▶ [WHAT THE EXERCISE ASKS] The answer is the full listing below, copied exactly, with its pictures omitted.

▶ [INFORMATION SUPPLIED]
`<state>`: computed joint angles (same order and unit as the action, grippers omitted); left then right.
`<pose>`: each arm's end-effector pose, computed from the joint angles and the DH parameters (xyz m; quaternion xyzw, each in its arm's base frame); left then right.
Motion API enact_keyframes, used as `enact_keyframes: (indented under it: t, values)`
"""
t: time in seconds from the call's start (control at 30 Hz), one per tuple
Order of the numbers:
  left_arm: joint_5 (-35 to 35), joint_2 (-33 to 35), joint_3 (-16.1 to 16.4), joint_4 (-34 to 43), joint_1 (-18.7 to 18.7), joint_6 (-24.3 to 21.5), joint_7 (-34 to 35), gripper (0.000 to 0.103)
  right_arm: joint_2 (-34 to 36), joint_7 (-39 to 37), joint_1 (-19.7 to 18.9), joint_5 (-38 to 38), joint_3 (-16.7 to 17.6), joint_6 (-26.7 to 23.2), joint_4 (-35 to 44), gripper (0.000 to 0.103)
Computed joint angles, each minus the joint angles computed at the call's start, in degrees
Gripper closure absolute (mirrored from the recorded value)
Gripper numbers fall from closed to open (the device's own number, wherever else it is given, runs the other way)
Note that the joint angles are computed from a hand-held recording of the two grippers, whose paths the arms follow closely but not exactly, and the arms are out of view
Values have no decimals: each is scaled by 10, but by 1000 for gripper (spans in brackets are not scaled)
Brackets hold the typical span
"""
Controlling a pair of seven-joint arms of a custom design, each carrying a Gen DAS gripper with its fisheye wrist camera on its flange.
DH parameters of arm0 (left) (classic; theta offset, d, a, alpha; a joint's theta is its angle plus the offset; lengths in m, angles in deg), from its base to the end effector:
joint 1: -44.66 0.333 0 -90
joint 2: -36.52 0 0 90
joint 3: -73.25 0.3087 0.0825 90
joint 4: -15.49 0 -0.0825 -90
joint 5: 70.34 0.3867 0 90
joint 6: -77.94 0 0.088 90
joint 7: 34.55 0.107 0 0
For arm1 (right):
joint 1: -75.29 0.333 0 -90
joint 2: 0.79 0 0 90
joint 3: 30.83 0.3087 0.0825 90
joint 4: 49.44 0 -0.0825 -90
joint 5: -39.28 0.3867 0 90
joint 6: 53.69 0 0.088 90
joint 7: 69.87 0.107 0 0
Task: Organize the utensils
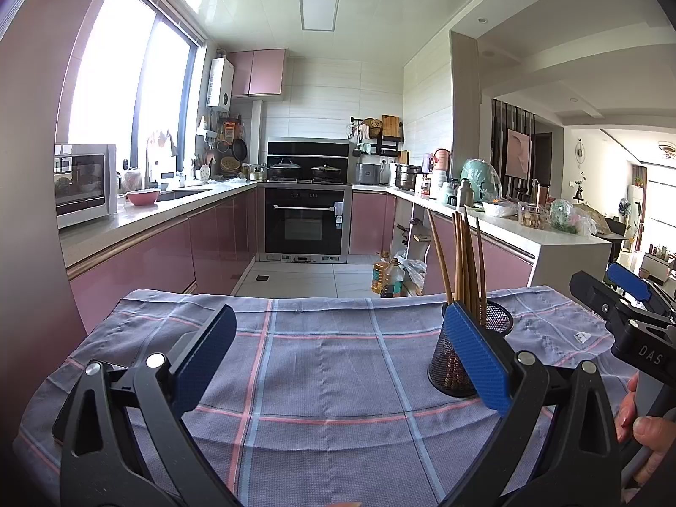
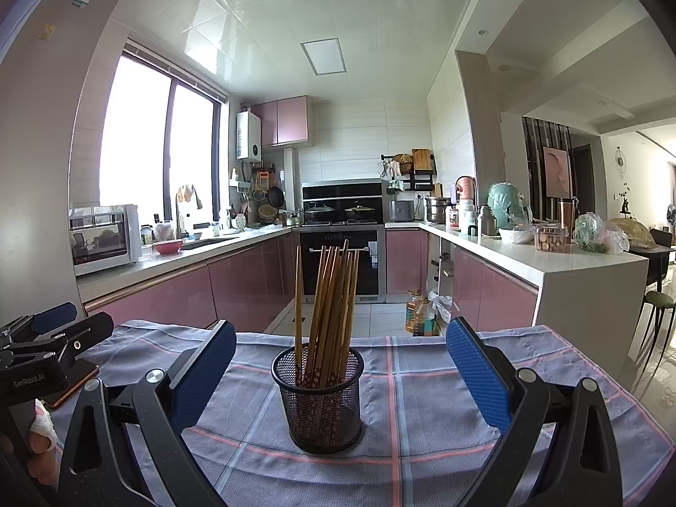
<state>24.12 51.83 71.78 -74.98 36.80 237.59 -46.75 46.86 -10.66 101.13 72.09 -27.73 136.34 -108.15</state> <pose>0.6647 -0.1529 0.5446 -0.6197 0.4813 -0.4040 0.4703 0.7273 0.3130 0.5079 -0.6169 0.4351 -0.3477 0.5560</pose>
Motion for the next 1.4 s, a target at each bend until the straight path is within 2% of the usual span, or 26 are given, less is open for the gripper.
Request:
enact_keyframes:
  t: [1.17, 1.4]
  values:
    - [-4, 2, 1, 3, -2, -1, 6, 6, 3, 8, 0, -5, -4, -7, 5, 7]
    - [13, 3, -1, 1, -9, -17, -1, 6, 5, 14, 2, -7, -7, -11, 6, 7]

▶ [RESPONSE BOX]
`<state>`: computed joint angles (same order and unit as the action, grippers omitted); left then right.
`<pose>`: each arm's end-effector pose, computed from the joint angles and the DH parameters (xyz m; quaternion xyzw, each in its arm's base frame); left then right.
Motion API enact_keyframes, used as `enact_keyframes: (indented under it: t, values)`
"""
t: time in seconds from the call's start (control at 30 Hz), one per tuple
Order of the numbers:
  left_arm: joint_5 (-35 to 35), joint_2 (-33 to 35), joint_3 (-16.1 to 16.4), joint_4 (-34 to 43), joint_1 (-18.7 to 18.7), joint_6 (-24.3 to 21.5), joint_7 (-34 to 35), gripper (0.000 to 0.103)
  right_arm: joint_2 (-34 to 36), joint_7 (-39 to 37), joint_1 (-19.7 to 18.9), joint_5 (-38 to 38), joint_3 (-16.7 to 17.6), joint_6 (-26.7 to 23.2), joint_4 (-35 to 44), gripper (0.000 to 0.103)
Computed joint angles, each minus the joint angles computed at the call's start, in degrees
Gripper closure absolute (mirrored from the recorded value)
Gripper numbers fall from closed to open (the device's own number, wherever else it is given, runs the other way)
Note that the joint angles are computed from a hand-held recording of the two grippers, whose paths the arms follow closely but not exactly, and the arms are out of view
Values have no decimals: each is scaled by 10, but by 1000 for gripper (spans in brackets are not scaled)
Brackets hold the typical span
"""
Controlling a pair of seven-joint arms of a custom design, each carrying a Gen DAS gripper with its fisheye wrist camera on its flange.
DH parameters of arm0 (left) (classic; theta offset, d, a, alpha; a joint's theta is its angle plus the offset; lengths in m, angles in deg), from its base to the end effector:
joint 1: -44.66 0.333 0 -90
joint 2: -36.52 0 0 90
joint 3: -73.25 0.3087 0.0825 90
joint 4: -15.49 0 -0.0825 -90
joint 5: 70.34 0.3867 0 90
joint 6: -77.94 0 0.088 90
joint 7: 34.55 0.107 0 0
For arm1 (right):
joint 1: -75.29 0.333 0 -90
joint 2: 0.79 0 0 90
joint 3: 30.83 0.3087 0.0825 90
joint 4: 49.44 0 -0.0825 -90
joint 5: -39.28 0.3867 0 90
joint 6: 53.69 0 0.088 90
joint 7: 69.87 0.107 0 0
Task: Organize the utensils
<state>24.12 51.83 71.78 -74.98 36.80 237.59 -46.75 46.86 -10.66 101.13 72.09 -27.73 136.34 -108.15</state> <pose>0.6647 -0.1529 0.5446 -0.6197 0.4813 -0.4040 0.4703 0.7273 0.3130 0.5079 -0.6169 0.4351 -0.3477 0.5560</pose>
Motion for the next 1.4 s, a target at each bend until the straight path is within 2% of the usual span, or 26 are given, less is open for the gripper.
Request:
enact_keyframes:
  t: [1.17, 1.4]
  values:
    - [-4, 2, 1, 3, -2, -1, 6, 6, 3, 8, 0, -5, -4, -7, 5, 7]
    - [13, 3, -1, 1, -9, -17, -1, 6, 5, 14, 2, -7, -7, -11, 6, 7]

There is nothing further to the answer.